§ TASK INSTRUCTIONS: Go through the listing below and return each line that includes "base".

══════

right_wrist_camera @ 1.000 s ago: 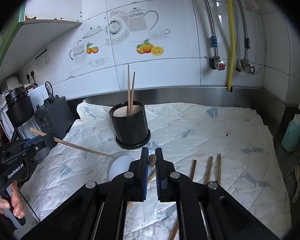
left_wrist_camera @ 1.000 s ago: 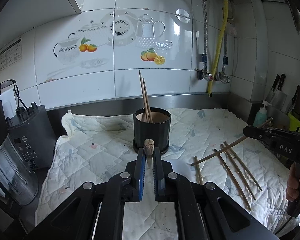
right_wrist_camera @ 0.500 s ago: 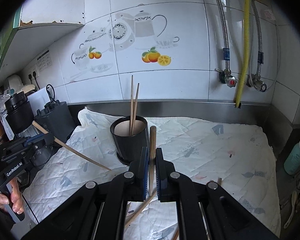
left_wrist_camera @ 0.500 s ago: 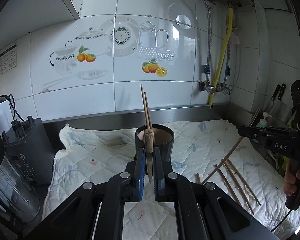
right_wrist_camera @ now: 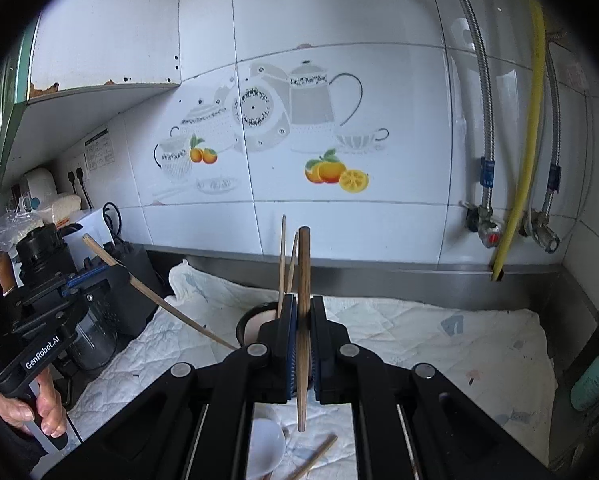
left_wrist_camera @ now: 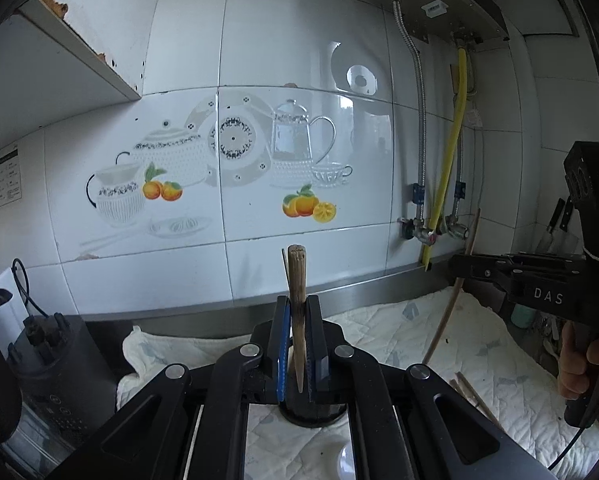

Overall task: Organize utensils
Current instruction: 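Carry both held chopsticks over the black holder and lower them in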

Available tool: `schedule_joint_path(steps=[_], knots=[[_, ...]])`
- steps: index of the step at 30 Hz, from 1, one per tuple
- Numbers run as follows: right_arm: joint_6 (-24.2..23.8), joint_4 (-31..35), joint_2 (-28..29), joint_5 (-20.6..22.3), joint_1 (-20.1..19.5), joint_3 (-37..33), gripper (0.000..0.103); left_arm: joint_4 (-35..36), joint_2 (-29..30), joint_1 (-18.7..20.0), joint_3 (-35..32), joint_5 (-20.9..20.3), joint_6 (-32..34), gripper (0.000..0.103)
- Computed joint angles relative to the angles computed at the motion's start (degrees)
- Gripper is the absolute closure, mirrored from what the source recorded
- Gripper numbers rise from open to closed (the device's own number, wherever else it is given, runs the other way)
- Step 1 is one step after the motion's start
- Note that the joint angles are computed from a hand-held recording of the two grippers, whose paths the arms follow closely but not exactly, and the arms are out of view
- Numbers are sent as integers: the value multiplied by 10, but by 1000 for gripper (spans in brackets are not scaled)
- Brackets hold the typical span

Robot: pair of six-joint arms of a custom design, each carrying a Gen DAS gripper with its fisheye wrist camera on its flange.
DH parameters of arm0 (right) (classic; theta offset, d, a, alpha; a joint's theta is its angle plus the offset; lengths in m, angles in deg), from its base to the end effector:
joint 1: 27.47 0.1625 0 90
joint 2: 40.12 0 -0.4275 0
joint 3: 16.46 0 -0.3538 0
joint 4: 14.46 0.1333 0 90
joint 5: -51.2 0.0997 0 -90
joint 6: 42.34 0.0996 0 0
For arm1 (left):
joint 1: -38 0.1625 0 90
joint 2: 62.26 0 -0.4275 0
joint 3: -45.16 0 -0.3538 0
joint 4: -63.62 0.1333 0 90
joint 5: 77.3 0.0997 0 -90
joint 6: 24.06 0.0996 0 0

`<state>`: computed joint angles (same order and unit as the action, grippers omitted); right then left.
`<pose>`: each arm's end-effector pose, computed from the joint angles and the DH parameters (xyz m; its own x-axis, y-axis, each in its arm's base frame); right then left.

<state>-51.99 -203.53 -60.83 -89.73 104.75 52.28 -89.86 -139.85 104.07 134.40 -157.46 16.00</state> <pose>0.5441 -0.5163 0.0887 -0.7893 -0.0548 0.6116 -0.5628 0.4630 -0.6848 -0.0967 -0.5885 0.5263 -0.5697 0.5754 -0.5868 0.8065 0.2542 -0.5337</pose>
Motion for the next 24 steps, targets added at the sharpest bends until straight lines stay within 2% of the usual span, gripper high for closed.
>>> schedule_joint_path(steps=[6,13,17,24], knots=[[-48,5,34,19,-4,-96,95,10,35,-9,-50,3,-11,96],[-72,23,70,31,-18,-175,95,17,56,-14,-85,0,-13,96],[-70,40,83,35,-27,-204,95,23,69,-11,-102,-8,-21,96],[-23,77,85,47,-47,-196,94,34,100,1,-113,0,-25,96]])
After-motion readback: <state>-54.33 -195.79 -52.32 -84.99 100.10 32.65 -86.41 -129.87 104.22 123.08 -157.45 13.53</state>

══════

§ SOLUTION TO THIS EXERCISE:
DH parameters of arm0 (right) (classic; theta offset, d, a, alpha; a joint's theta is its angle plus the offset; lengths in m, angles in deg), from its base to the end effector:
`<pose>`: each arm's end-effector pose, computed from the joint angles and the DH parameters (xyz m; its own x-axis, y-axis, each in its arm's base frame); right then left.

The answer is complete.